The SAS programs in the SAS Studio flow are as follows:

  • run first:
    • Assigns the location of the downloaded Kaggle dataset into &_dir.
      • This macro variable will need to be edited to match the location of the folder where you have downloaded and extracted the CORD-19 dataset. SAS University Edition users will also need to assign a shared folder pointing to this location.
    • Includes %create_json_extract_script used in the Read json xxx programs below to read the JSON files containing the selected research papers into SAS, and then print out the contents of the paper.
      • If more non-printable characters are present that are not catered for in this macro, then additional TRANWRD() statements will need to be added here.
      • If anyone can devise a more elegant solution than using multiple TRANWRD() statements to convert unicode (\u9999) strings to printable 8-bit ASCII values, then I will welcome tested suggestions.
  • Read metadata:
    • Reads the CSV file containing the metadata about the research papers, including the abstract, which can be searched, and the location(s) of the related paper(s). SAS data set created = work.metadata.
  • Filter metadata 31Dec19:
    • Filters the extracted metadata to only include papers published in or after December 2019. SAS data set created = work.Since_31Dec19.
  • Filter metadata xxx:
    • Filters the SAS data set (work.Since_31Dec19) created by Filter metadata 31Dec19 to select paper abstracts containing specific particular keywords. SAS data set created = work.Since_31Dec19_xxx:
      • xxx=infect: WHERE INDEX(lowcase(abstract), ‘infect‘) AND INDEX(lowcase(abstract), ‘rate’) AND INDEX(lowcase(abstract), ‘age’) AND (INDEX(lowcase(abstract), ‘hcov’) OR INDEX(lowcase(abstract), ‘-cov’) OR INDEX(lowcase(abstract), ‘covid’));
      • xxx=cured: WHERE INDEX(lowcase(abstract), ‘cured‘) AND INDEX(lowcase(abstract), ‘rate’) AND INDEX(lowcase(abstract), ‘age’) AND (INDEX(lowcase(abstract), ‘hcov’) OR INDEX(lowcase(abstract), ‘-cov’) OR INDEX(lowcase(abstract), ‘covid’));
      • xxx=fatal: WHERE INDEX(lowcase(abstract), ‘fatal‘) AND INDEX(lowcase(abstract), ‘rate’) AND INDEX(lowcase(abstract), ‘age’) AND (INDEX(lowcase(abstract), ‘hcov’) OR INDEX(lowcase(abstract), ‘-cov’) OR INDEX(lowcase(abstract), ‘covid’));
      • xxx=recover: WHERE INDEX(lowcase(abstract), ‘recover‘) AND INDEX(lowcase(abstract), ‘rate’) AND INDEX(lowcase(abstract), ‘age’) AND (INDEX(lowcase(abstract), ‘hcov’) OR INDEX(lowcase(abstract), ‘-cov’) OR INDEX(lowcase(abstract), ‘covid’));
  • Read json xxx:
    • Prints all of the papers in the filtered abstracts to HTML using the metadata in the SAS data set (work.Since_31Dec19_xxx) created by Filter metadata xxx.

This project is open both to SAS programmers and to researchers.
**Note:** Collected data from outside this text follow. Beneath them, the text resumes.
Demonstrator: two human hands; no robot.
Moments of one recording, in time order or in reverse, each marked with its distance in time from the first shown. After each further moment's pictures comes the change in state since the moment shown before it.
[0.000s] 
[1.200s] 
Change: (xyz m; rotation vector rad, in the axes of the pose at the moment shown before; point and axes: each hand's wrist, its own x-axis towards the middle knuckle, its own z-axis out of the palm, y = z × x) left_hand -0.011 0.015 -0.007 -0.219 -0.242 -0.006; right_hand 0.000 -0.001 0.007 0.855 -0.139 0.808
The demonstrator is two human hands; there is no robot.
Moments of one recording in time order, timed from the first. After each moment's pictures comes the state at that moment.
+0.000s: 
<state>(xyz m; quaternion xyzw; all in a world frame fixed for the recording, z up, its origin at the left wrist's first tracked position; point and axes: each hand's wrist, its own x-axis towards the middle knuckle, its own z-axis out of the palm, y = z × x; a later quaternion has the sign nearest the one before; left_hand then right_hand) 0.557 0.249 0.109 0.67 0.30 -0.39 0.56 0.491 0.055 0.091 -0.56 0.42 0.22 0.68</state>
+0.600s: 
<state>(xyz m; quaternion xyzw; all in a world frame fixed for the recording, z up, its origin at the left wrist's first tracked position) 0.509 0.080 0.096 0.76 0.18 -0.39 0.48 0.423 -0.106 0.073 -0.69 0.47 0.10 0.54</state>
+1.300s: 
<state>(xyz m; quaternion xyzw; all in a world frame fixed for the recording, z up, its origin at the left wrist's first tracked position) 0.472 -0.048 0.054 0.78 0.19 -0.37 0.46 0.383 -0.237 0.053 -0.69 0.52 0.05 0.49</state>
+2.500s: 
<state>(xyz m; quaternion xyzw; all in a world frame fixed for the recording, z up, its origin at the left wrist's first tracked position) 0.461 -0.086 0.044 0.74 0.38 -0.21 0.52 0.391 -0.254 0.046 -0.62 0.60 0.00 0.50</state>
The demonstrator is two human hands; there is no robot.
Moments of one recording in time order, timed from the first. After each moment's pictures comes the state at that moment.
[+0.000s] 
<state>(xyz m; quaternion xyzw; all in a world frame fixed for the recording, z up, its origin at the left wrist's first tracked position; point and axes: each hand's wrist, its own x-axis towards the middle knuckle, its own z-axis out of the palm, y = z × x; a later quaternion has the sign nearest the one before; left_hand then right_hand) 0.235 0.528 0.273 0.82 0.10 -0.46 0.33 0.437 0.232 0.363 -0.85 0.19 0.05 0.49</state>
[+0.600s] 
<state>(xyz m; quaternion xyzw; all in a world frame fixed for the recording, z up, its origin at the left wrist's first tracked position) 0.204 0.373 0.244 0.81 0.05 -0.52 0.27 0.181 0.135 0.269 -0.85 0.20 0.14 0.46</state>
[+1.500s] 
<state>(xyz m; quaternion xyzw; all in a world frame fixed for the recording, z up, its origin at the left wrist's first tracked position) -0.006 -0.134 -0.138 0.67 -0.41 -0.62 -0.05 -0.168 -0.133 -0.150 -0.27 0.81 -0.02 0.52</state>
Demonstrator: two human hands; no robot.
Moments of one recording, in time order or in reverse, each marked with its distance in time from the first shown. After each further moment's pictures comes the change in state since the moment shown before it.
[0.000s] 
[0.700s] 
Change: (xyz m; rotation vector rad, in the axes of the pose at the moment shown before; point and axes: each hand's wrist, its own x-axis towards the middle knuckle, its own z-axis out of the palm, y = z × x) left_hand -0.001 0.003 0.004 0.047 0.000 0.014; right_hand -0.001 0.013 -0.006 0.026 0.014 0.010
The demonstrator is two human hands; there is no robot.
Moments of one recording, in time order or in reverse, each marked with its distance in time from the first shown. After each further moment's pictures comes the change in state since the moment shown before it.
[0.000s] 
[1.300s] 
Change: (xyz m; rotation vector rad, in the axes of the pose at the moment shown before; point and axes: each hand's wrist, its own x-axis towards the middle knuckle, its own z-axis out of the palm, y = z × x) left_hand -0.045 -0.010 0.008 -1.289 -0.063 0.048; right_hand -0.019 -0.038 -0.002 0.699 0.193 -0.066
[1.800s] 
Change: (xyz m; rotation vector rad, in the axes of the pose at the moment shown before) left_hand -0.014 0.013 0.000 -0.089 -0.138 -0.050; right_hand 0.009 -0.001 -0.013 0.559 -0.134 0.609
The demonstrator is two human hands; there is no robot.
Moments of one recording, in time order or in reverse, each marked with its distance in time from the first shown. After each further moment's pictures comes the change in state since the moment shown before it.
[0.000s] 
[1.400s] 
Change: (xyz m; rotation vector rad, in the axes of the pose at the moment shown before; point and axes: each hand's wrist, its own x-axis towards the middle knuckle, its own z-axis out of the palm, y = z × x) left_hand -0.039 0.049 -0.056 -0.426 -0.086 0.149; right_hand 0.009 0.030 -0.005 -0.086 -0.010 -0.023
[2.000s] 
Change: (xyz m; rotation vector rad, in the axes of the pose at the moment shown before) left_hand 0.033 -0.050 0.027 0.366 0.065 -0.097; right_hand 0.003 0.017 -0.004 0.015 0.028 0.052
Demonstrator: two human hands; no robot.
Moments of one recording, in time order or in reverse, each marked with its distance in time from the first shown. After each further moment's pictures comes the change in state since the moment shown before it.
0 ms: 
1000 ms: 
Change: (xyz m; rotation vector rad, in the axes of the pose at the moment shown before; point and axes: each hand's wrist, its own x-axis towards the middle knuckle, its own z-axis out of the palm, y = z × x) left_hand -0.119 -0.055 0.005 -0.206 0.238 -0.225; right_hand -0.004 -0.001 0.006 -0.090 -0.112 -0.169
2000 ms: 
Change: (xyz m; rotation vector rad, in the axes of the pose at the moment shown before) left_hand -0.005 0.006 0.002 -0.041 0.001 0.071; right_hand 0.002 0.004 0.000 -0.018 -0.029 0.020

Please download the CORD-19 dataset and my SAS Studio flow. Try it out yourself, and then see if you can improve the performance, usability, flexibility or maintenance of my SAS code.

Please send your saved SAS Studio flow containing your improved versions of the SAS programs to phil@hollandnumerics.org.uk. Anyone providing improvements that can be incorporated will be added to the credits for this project.

If you are still looking for SAS training, then please go to my blog post “SAS training for home-workers: Keeping your mind active and your skills current” for some more training options.

COVID-19 can be defeated, and, working together, we can make a difference!